So you know how everyone’s been talking about AI being the next big thing? Well, Applied Digital (NASDAQ: APLD) just decided to show off and absolutely crushed it on Friday, jumping 28% like it was doing parkour in the stock market.
Here’s the tea: This company basically builds the digital equivalent of really expensive parking garages for AI – except instead of cars, they’re parking massive computer brains that need to crunch numbers 24/7. And apparently, business is booming.
The Numbers That Made Wall Street Do a Double-Take
Applied Digital just dropped their earnings report, and it was the kind of beat-down that makes analysts reach for their calculators twice:
- Revenue: $64.2 million (up 84% year-over-year) – they were expecting $50 million, so this was like ordering a medium coffee and getting a venti
- Loss per share: 11 cents (analysts thought it’d be 13 cents) – still losing money, but hey, losing less money is progress in startup land
The real kicker? They just signed a lease deal with CoreWeave for 150 megawatts at their North Dakota campus. For context, that’s enough power to run a small city, except instead of powering streetlights, it’s powering the AI that might eventually replace us all. Fun!
Building the AI Empire, One Data Center at a Time
Here’s where it gets interesting. Applied Digital isn’t just sitting around counting their money (well, they’re still losing money, but you get it). They’re going full expansion mode:
Their Polaris Forge 1 campus in North Dakota is now completely booked with $11 billion in anticipated lease revenue. That’s “buy a small country” money. They’re already building more capacity because apparently, everyone and their grandmother wants to rent space for their AI projects.
CEO Wes Cummins dropped this gem: “We believe we are in a prime position to serve as the modern-day picks and shovels of the intelligence era.” Translation: While everyone else is digging for AI gold, Applied Digital is selling the shovels – and business is good.
Wall Street Gets Excited (And Raises Price Targets)
When a stock jumps 28% in one day, analysts start paying attention. Roth Capital got so excited they bumped their price target by $13 to $56 per share.

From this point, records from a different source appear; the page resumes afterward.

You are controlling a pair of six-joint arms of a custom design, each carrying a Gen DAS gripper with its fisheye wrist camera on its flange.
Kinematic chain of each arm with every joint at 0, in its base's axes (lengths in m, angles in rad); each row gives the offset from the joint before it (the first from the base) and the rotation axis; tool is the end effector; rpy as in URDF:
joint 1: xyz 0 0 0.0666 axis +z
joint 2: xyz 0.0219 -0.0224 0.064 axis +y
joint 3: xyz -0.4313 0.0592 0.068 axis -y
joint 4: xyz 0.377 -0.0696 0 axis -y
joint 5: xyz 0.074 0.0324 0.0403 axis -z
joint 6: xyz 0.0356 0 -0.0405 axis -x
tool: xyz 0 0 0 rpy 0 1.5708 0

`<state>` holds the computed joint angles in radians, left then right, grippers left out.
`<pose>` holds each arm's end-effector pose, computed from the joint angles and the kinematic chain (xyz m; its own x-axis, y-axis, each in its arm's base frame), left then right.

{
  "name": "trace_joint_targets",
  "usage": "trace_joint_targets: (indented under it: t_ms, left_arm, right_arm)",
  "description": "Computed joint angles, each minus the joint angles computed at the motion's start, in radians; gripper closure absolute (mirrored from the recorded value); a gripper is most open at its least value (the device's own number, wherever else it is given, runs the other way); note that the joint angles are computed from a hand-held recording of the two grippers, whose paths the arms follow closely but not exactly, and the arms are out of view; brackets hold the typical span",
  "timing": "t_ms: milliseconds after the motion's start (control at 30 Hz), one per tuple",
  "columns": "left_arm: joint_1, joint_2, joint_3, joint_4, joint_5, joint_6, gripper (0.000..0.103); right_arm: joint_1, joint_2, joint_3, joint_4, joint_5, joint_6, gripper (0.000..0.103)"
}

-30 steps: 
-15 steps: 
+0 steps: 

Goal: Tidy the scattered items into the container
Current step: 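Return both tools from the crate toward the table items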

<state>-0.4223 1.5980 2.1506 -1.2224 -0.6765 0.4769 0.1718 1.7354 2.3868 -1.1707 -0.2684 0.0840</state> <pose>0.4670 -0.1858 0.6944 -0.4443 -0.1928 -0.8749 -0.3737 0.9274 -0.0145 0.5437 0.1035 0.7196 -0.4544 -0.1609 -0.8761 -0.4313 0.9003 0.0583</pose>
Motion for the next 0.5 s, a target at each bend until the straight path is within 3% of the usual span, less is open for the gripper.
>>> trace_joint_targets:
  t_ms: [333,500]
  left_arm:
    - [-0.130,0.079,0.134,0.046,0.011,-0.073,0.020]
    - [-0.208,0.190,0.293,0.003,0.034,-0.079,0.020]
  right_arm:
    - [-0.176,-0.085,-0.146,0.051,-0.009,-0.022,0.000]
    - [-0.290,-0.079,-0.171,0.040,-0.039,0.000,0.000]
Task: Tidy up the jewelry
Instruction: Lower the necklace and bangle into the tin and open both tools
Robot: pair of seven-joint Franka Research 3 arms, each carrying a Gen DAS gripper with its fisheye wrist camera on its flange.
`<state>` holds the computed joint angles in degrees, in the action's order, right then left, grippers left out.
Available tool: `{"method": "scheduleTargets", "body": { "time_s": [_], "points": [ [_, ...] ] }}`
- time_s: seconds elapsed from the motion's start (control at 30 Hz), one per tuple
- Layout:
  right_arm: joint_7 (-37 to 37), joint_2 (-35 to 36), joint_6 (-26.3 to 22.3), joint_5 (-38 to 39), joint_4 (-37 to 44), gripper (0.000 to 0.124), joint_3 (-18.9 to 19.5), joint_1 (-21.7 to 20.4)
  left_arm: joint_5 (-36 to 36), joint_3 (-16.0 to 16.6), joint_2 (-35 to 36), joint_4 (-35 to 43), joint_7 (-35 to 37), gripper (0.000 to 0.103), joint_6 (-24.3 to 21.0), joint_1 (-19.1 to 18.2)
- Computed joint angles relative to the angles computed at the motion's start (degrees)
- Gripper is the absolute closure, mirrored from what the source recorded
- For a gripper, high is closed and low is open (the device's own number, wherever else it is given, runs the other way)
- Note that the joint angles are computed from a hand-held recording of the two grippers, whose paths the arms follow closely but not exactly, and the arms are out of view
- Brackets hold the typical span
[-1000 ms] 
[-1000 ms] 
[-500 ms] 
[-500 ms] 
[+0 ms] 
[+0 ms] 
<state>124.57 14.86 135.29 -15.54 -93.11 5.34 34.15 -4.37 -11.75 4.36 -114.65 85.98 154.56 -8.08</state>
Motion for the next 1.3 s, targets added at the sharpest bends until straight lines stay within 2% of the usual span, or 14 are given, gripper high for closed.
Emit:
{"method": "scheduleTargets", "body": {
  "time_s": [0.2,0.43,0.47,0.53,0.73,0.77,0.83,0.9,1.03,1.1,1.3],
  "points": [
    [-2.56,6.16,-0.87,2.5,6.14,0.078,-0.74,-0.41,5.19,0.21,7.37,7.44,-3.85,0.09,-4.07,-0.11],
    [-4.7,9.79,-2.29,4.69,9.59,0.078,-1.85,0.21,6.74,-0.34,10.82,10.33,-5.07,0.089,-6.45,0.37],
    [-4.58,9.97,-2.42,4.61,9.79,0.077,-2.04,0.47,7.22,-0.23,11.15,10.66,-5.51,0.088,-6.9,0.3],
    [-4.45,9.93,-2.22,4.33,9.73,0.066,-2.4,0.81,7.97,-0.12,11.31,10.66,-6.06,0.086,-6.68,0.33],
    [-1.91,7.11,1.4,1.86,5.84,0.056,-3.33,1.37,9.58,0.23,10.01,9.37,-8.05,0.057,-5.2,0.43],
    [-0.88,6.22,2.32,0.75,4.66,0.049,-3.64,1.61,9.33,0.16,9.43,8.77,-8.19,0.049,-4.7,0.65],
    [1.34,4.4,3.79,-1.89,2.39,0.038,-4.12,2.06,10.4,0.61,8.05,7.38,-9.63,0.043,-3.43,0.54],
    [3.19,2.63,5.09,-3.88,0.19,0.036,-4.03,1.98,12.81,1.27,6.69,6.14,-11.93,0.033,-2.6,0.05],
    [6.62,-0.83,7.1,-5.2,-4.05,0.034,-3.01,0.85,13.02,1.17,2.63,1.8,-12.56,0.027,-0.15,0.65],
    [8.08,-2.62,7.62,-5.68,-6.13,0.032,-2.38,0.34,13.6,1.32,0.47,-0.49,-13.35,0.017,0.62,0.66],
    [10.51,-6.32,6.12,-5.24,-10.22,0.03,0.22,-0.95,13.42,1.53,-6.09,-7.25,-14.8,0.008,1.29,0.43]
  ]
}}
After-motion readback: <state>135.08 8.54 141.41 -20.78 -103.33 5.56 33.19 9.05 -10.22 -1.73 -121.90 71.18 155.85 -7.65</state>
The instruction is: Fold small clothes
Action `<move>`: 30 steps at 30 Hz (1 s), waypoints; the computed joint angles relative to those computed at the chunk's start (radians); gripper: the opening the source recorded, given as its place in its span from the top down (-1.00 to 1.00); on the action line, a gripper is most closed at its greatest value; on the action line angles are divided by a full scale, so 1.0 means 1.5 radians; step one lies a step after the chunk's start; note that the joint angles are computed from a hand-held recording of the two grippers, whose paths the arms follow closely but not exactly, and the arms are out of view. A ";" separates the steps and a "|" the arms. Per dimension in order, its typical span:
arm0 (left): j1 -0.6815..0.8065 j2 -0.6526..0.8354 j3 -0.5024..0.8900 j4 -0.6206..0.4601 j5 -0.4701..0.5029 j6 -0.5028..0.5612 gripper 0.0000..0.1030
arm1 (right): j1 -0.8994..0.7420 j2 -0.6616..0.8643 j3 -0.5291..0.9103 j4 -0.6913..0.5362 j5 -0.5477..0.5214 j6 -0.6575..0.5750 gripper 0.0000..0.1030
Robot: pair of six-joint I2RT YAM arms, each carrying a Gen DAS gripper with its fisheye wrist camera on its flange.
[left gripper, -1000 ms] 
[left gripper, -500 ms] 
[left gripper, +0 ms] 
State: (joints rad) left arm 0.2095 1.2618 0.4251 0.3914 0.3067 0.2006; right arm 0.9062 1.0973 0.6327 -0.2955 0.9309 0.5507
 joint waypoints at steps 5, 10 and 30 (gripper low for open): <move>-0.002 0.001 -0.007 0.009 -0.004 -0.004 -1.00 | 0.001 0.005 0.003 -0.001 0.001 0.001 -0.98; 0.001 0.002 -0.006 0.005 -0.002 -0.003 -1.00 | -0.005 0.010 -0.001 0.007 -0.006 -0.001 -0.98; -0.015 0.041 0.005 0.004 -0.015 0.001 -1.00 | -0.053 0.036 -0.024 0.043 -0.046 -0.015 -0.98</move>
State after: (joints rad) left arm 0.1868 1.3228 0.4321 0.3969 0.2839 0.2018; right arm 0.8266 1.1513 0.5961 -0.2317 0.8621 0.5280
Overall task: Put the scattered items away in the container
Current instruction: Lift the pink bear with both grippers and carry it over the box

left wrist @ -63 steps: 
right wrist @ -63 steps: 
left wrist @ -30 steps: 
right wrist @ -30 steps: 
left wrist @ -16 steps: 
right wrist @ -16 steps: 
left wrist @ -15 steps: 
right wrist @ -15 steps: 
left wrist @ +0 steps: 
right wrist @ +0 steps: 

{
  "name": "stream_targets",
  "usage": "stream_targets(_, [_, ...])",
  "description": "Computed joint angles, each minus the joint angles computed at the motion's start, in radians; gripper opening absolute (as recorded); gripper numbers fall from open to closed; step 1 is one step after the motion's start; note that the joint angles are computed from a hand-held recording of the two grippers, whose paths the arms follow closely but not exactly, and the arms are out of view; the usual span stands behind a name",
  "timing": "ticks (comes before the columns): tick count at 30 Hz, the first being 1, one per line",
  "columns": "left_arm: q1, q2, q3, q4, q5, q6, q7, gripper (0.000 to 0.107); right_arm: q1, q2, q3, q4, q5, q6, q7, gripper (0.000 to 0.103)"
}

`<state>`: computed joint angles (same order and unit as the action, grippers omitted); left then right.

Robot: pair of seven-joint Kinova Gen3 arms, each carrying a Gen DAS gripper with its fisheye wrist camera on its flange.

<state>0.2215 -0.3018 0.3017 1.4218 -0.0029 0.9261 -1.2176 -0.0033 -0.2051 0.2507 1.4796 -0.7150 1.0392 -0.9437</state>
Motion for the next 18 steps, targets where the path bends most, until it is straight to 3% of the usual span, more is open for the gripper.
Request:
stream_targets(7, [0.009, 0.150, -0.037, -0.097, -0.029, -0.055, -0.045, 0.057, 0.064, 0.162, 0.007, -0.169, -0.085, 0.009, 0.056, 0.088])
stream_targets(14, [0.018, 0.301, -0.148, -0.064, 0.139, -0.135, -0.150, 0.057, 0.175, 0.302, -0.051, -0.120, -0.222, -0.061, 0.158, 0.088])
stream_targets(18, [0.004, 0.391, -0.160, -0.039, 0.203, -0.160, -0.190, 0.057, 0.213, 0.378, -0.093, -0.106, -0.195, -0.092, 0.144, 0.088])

That’s a 55% upside from current levels – basically saying “this party is just getting started.”
The stock is now up a ridiculous 372% year-to-date. If you bought $1,000 worth at the beginning of the year, you’d be sitting on almost $5,000 right now. Not bad for a company most people have never heard of.
The Bottom Line
Applied Digital is basically betting that AI is going to need a lot more digital real estate, and so far, they’re winning that bet big time. With hyperscalers expected to throw around $350 billion at AI infrastructure this year, being the landlord in this space isn’t the worst place to be.
Just remember: what goes up 372% in a year can also come down just as fast. But for now, Applied Digital is riding the AI wave like a pro surfer in perfect conditions.